Figure 36 : Exemple de propagation de fissure au sein d’une éprouvette JWRI, vue face du dessous[82]

La présence de fissuration de solidification dépend des paramètres de soudage et de la géométrie de l’éprouvette. Ils mettent en évidence qu’une largeur d’éprouvette plus importante réduit la probabilité d’apparition du défaut et qu’une forte intensité de soudage l’augmente. La vitesse de soudage a également une influence : son augmentation favorise la fissuration.

Cependant quelques doutes subsistent sur une éventuelle perturbation du bain lors de la chute du ligament.

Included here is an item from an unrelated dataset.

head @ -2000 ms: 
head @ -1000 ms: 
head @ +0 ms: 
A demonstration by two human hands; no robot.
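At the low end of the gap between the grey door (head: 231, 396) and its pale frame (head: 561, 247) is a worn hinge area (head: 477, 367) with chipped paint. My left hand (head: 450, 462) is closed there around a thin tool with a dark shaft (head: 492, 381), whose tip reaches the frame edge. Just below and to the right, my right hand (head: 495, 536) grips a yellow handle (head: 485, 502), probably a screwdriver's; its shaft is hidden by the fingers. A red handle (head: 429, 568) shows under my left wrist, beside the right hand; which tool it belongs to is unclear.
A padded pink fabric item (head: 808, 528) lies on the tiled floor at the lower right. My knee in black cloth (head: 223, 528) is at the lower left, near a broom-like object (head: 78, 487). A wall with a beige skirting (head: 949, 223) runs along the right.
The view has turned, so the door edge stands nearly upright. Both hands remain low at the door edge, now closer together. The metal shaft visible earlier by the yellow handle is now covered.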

Cette chute n’est pas observée systématiquement, ce qui a généralement pour conséquence l’absence de fissure dans l’éprouvette. En supposant que le bain est parfaitement débouchant et que l’éprouvette reste plane, cet essai offre la possibilité d’effectuer des modélisations bidimensionnelles simples, pouvant ainsi rapidement conduire à un critère de fissuration via un calcul thermomécanique.

I.5.2.5 Essai CPT

L’essai CPT (« Circular Patch Test ») consiste à faire une soudure circulaire entre deux pièces bridées : un disque (ou « inner piece ») au sein d’une plaque (« outer piece ») présentant un trou de la forme du disque (Figure 37).

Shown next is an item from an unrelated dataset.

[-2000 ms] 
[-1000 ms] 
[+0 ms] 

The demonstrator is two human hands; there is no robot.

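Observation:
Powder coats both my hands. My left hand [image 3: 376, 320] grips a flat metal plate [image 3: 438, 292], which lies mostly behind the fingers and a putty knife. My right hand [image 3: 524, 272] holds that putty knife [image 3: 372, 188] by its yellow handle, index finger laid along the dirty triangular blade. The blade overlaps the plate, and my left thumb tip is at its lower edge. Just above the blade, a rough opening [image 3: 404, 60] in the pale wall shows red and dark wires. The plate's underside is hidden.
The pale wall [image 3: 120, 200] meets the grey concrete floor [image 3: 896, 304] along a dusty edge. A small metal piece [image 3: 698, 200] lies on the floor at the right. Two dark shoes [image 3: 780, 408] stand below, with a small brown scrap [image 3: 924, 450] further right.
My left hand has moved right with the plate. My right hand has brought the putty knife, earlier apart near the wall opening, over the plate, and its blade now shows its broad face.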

Figure 37 : (a) Schéma d’un essai CPT [83] ; (b) fissures de solidification et de liquation Au cours du refroidissement du cordon, le retrait de solidification et la dilatation thermique génèrent d’importantes contraintes en traction au niveau de la soudure. En effet, les deux

entraîner l’apparition de FAC de solidification voire parfois de liquation (Figure 37 (b)). Les dimensions des éprouvettes varient grandement selon les auteurs. Teng et al. [84]ont utilisé des « circular patchs » de 300 à 600 mm de diamètre pour 5 mm d’épaisseur alors que les travaux de Huang et al. [83] ont été effectués avec des disques de seulement quelques dizaines de millimètres de diamètre et 3.2 mm d’épaisseur. Il ressort de ces études que les conditions de bridages varient avec le diamètre du disque central. Plus celui-ci est faible, plus le bridage est important et les contraintes élevées et donc le défaut susceptible d’apparaître. Plus récemment, David et al. [85] ont développé cet essai pour l’adapter aux tôles fines. Ils proposent de partir d’un seul et unique disque fin qui serait bridé en son centre et sur ses bords (Figure 38). L’idée est d’effectuer deux cordons de soudure concentriques de diamètres différents, puis de retourner le disque, le brider de nouveau et effectuer les mêmes soudures sur l’autre face. La susceptibilité du matériau à fissurer est évaluée par l’étape à laquelle apparaît la fissure. Il est possible que le matériau étudié ne fissure pas du tout.

Les résultats obtenus pour ce nouvel essai sont qualitatifs et permettent de classer différents alliages suivant leur sensibilité à la FAC. La procédure est cependant relativement complexe à mettre en œuvre et peu compatible avec une étude visant l’établissement d’un critère de fissuration.